(TASK DETAILS) Your answer should consist of each line below that includes the word "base".

>>>

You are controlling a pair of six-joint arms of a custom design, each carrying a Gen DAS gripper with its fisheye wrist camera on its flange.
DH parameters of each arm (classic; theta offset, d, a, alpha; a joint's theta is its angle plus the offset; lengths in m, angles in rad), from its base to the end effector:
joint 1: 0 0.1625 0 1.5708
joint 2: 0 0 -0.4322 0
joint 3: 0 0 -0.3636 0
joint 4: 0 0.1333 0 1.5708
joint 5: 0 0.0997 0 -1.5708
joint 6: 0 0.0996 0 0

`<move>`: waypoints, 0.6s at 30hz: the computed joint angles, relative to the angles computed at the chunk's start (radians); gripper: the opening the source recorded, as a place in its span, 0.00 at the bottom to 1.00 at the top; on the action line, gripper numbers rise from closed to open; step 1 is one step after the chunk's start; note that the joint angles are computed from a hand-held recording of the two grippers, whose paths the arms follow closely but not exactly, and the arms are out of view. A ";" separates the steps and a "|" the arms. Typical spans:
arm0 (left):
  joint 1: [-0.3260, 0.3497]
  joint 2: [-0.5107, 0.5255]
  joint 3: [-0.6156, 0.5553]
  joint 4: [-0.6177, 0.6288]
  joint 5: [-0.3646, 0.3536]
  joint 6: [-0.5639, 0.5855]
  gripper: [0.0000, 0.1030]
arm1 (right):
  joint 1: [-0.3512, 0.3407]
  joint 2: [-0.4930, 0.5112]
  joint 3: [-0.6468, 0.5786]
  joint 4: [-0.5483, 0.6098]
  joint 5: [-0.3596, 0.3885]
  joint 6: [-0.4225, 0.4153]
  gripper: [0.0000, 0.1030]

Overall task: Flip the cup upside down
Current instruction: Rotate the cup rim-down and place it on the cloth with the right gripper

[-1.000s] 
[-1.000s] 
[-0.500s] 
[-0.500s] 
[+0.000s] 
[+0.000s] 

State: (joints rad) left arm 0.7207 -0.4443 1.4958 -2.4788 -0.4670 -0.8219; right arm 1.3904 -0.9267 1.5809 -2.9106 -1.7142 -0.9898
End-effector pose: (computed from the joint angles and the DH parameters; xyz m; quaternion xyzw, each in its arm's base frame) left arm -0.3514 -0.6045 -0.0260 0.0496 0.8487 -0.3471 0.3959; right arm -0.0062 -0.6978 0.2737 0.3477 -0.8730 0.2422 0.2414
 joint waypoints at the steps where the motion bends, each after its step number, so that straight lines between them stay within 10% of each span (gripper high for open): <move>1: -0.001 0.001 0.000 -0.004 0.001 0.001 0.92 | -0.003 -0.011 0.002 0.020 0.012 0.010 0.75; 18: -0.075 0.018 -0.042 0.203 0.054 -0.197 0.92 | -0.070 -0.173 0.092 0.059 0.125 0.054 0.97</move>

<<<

(EXERCISE SOLUTION)
DH parameters of each arm (classic; theta offset, d, a, alpha; a joint's theta is its angle plus the offset; lengths in m, angles in rad), from its base to the end effector:
End-effector pose: (computed from the joint angles and the DH parameters; xyz m; quaternion xyzw, each in its arm's base frame) left arm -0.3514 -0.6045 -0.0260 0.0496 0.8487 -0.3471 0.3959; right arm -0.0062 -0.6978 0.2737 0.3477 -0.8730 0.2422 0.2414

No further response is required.